Today's Morbidity and Mortality Weekly Report (MMWR) describes five recent cases of fungal infection apparently caused by contaminated injectable corticosteroid preparations produced at a South Carolina compounding pharmacy.

Each patient became infected with Exophiala (Wangiella) dermatitidis, a fungus rarely found in humans, after receiving epidural or intraarticular injections of methylprednisolone acetate prepared by the compounding pharmacy. Four of the patients were diagnosed with fungal meningitis, and the fifth was found to have sacroiliitis. At least one patient has died of the fungal infection.

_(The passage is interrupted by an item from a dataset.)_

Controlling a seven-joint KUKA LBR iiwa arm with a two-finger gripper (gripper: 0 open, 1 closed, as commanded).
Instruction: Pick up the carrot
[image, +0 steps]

According to the report, an investigation by the South Carolina Board of Pharmacy revealed that the compounding pharmacy had failed to follow proper procedures—including adherence to the ASHP guidelines (PDF) on quality assurance for pharmacy-prepared sterile products—for ensuring the sterility of the injectable preparations. The Centers for Disease Control and Prevention and the Food and Drug Administration (FDA) found that three unopened lots of the pharmacy's methylprednisolone acetate preparation were contaminated with E. dermatitidis.

FDA on Nov. 15 issued a nationwide alert stating that none of the injectable preparations produced at the pharmacy could be assumed to be sterile or potent. The regulatory agency released a list of 13 injectable formulations known to be produced by the pharmacy and asked clinicians to immediately stop using these medications.

According to the MMWR report, in vitro studies indicated that Exophiala infection can be treated with amphotericin B, itraconazole, terbinafine, or voriconazole. Four of the five E. dermatitidis isolates described in the report were susceptible to voriconazole, itraconazole, and amphotericin B. The patients described in the report were treated with voriconazole on the basis of susceptibility test results and the availability of an oral formulation of this antifungal.

The MMWR report noted that fungal infections had been diagnosed up to 152 days after administration of the contaminated substance and urged that all patients with a diagnosis of Exophiala infection be asked whether they had received a methylprednisolone injection in the past year. Contaminated medications, the report noted, should be considered a possible source of infection in patients who receive epidural or intraarticular injections.

The report stated that compounding pharmacists should follow current standards from ASHP and the United States Pharmacopeia to prevent dispensing contaminated injectable drug preparations.